"Pause Units" and Analysis of Spontaneous Japanese Dialogues: Preliminary Studies

We consider the use of natural pauses to aid analysis of spontaneous speech, studying four Japanese dialogues concerning a simulated direction-finding task. Using new techniques, we added to existing transcripts information concerning the placement and length of significant pauses within turns (breathing intervals of any length or silences longer than approximately 400 milliseconds). We then addressed four questions: (1) Are “pause units” (segments bounded by natural pauses) reliably shorter than utterances? The answer was Yes: on average, pause units in our corpus were on average 5.89 Japanese morphemes long, 60% the length of whole utterances, with much less variation. (2) Would hesitation expressions yield shorter units if used as alternate or additional boundaries? The answer was Not much, apparently because pauses and hesitation expressions often coincide.
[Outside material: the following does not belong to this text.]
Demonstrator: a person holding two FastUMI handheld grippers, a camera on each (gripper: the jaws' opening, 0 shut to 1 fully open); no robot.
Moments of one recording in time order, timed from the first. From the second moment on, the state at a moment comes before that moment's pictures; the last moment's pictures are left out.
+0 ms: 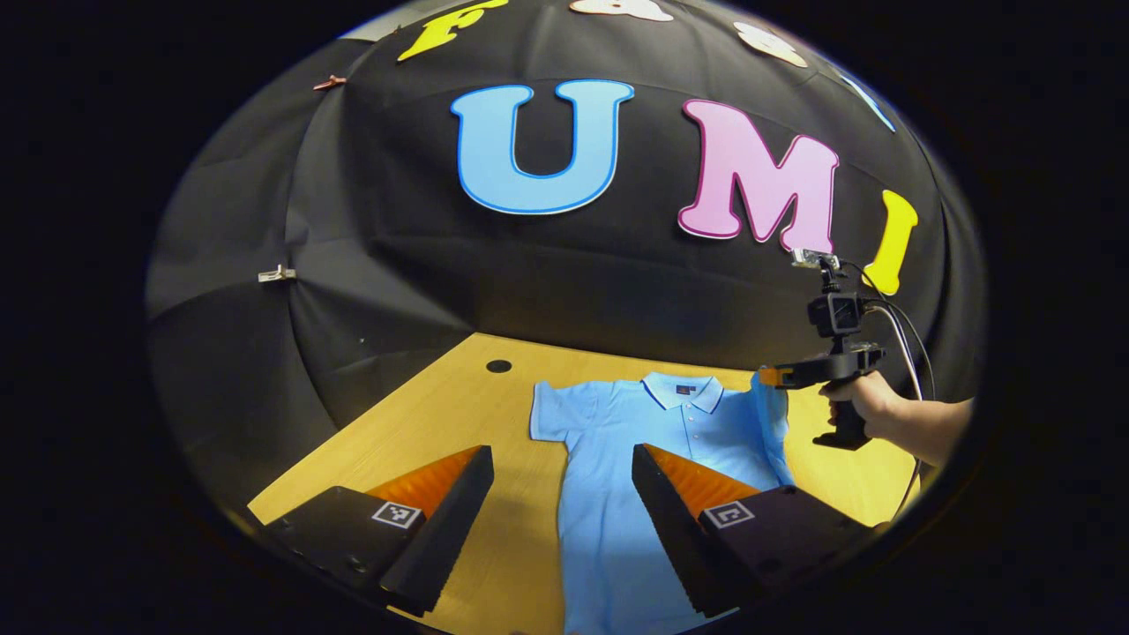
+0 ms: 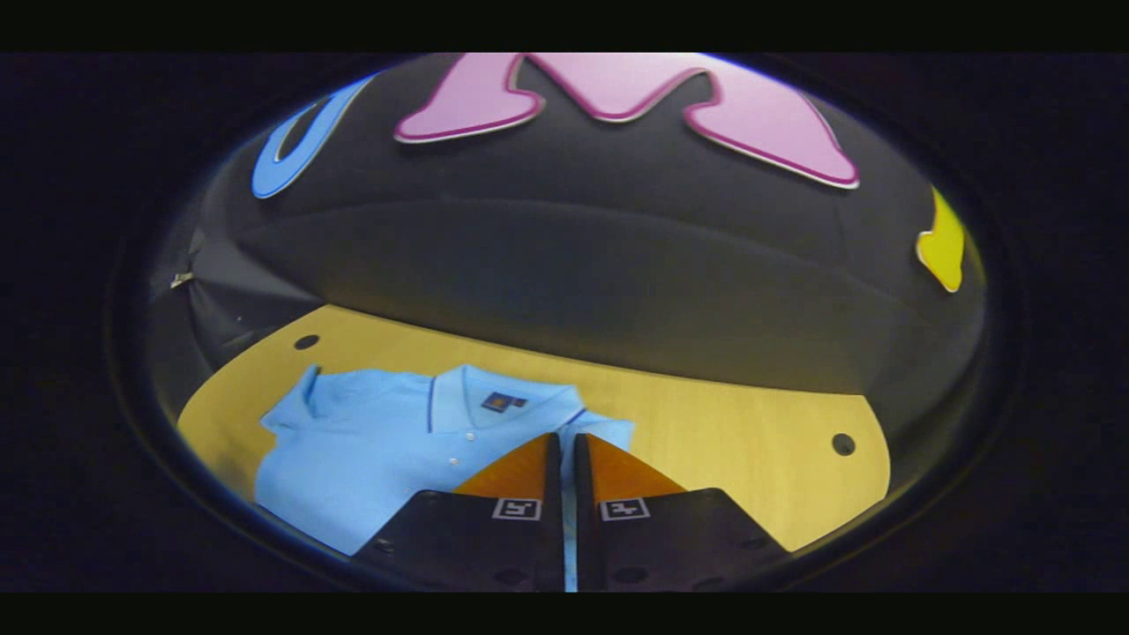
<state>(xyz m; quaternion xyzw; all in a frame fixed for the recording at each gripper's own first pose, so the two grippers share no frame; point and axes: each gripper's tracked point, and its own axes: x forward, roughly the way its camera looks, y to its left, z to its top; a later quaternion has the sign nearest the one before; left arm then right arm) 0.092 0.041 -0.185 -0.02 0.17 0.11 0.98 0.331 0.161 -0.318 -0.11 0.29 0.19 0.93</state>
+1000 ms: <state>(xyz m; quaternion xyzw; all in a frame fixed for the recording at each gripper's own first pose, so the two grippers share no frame) 0.244 0.077 -0.226 -0.07 0.20 0.08 0.97 0.218 0.126 -0.267 -0.07 0.28 0.22 0.93</state>
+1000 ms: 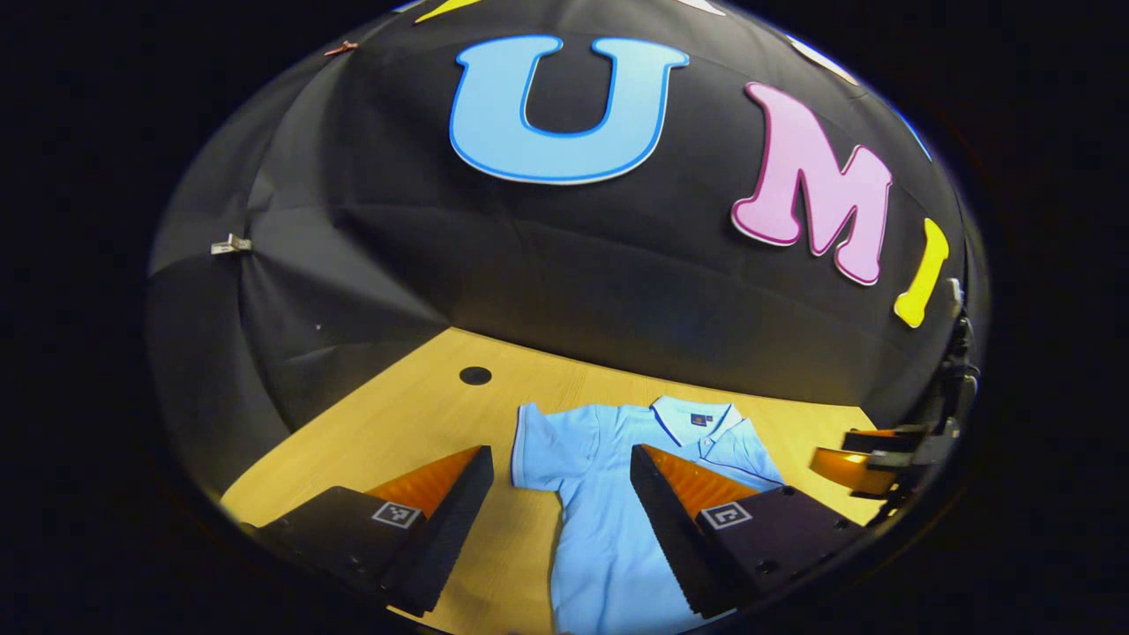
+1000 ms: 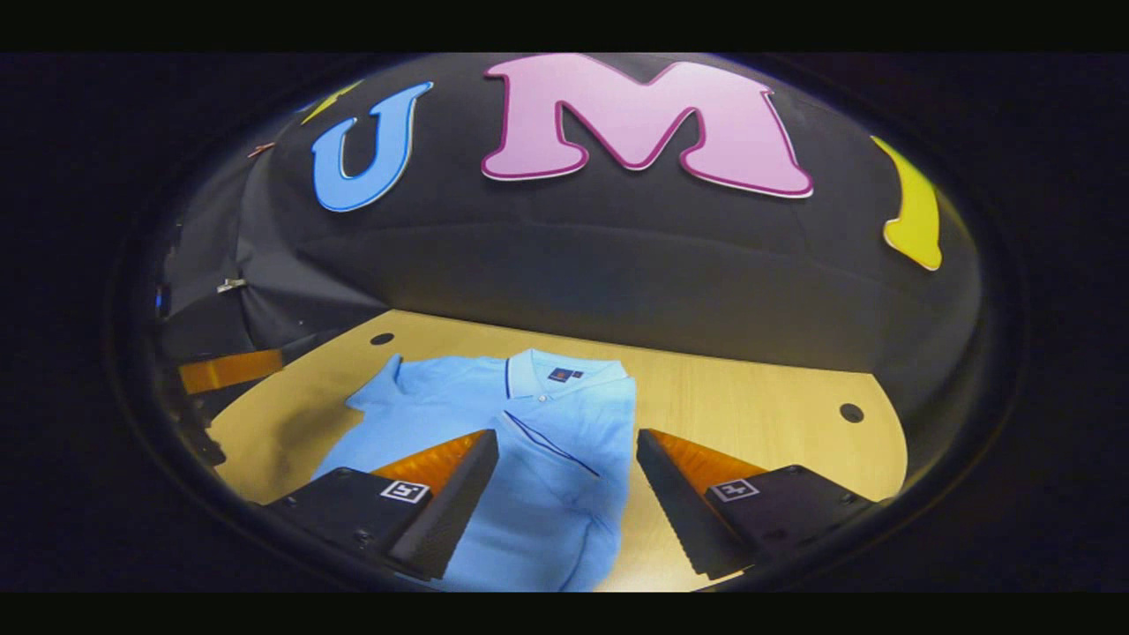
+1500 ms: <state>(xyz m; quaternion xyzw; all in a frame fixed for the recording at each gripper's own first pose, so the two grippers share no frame) 0.354 0.111 -0.324 -0.02 0.28 0.06 0.96 0.164 0.071 -0.250 -0.06 0.28 0.20 0.94</state>
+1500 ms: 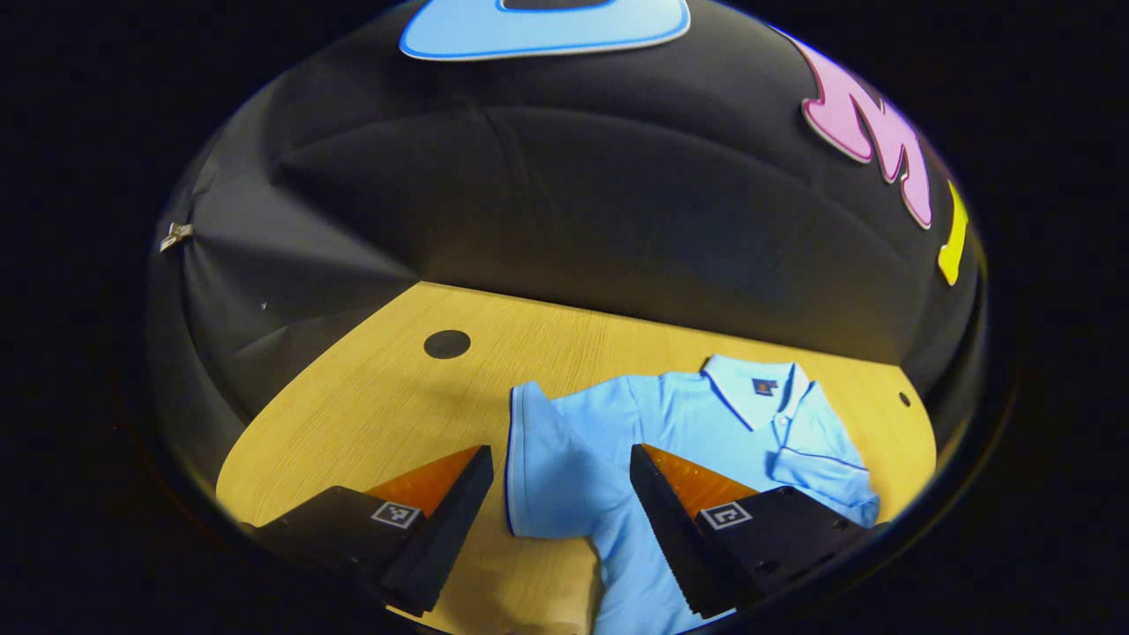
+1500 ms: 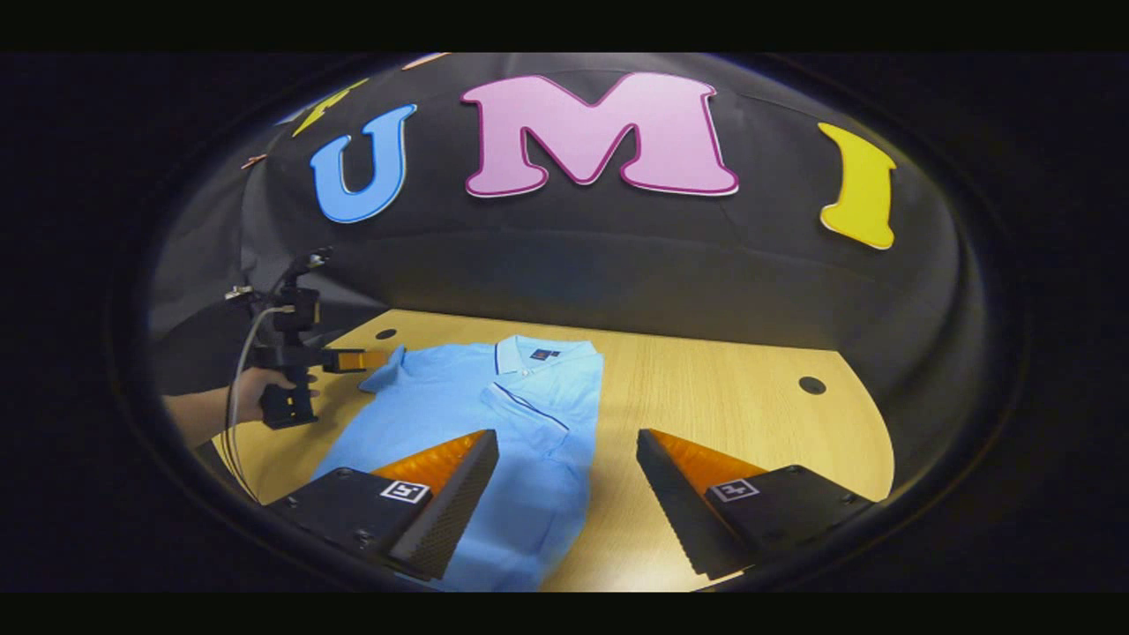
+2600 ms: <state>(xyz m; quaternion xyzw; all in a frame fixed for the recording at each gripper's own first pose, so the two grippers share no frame) 0.388 0.050 -0.327 0.01 0.31 0.00 0.95 0.141 0.027 -0.276 -0.04 0.30 0.16 0.94</state>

We found no combination of expressions which gave segments as much as one morpheme shorter than pause units on average. (3) How well-formed are pause units from a syntactic viewpoint? We manually judged that 90% of the pause units in our corpus could be parsed with standard Japanese grammars once hesitation expressions had been filtered from them. (4) Does translation by pause unit deserve further study? The answer was Yes, in that a majority of the pause units in four dialogues gave understandable translations into English when translated by hand. We are thus encouraged to further study a “divide and conquer” analysis strategy, in which parsing and perhaps translation of pause units is carried out before, or even without, attempts to create coherent analyses of entire utterances.